AIM OF THE EXERCISE:
Repeat the data in full and exactly. Leave the pictures out.

DATA below:

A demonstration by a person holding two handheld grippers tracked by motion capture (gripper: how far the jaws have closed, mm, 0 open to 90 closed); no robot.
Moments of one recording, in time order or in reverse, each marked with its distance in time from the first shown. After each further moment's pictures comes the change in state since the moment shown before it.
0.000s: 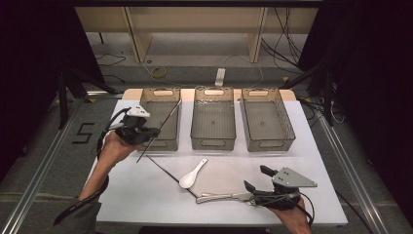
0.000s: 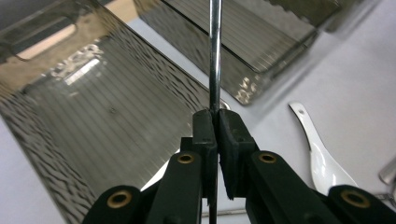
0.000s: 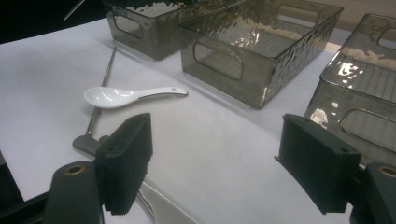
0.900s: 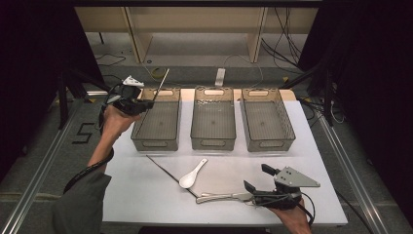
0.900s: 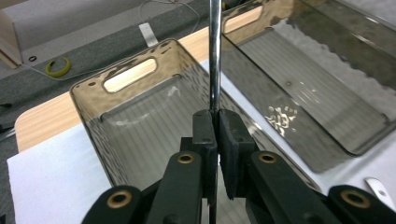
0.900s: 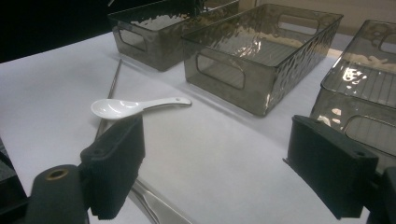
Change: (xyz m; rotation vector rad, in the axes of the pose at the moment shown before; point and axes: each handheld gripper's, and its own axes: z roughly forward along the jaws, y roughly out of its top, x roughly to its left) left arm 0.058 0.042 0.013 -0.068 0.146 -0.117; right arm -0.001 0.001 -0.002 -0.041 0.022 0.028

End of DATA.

ANSWER TO THIS TASK:
A demonstration by a person holding two handheld grippers tracked by motion capture (gripper: how far the jaws have closed, mm, 0 open to 90 closed); no robot.
Moments of one recording, in time order or in reverse, each marked with its distance in time from the first shown. After each further moment's pictures comes the change in state since the moment shown before it.
0.000s: 
0.000s: 
0.000s: 
0.900s: 
0.900s: 
0.900s: 
Change: (xyz m; rotation vector rad, in the axes of the pose at the moment shown before; point and axes: each handheld gripper's, and its own axes: z roughly forward along the jaws, y roughly out of its top, x roughly to its left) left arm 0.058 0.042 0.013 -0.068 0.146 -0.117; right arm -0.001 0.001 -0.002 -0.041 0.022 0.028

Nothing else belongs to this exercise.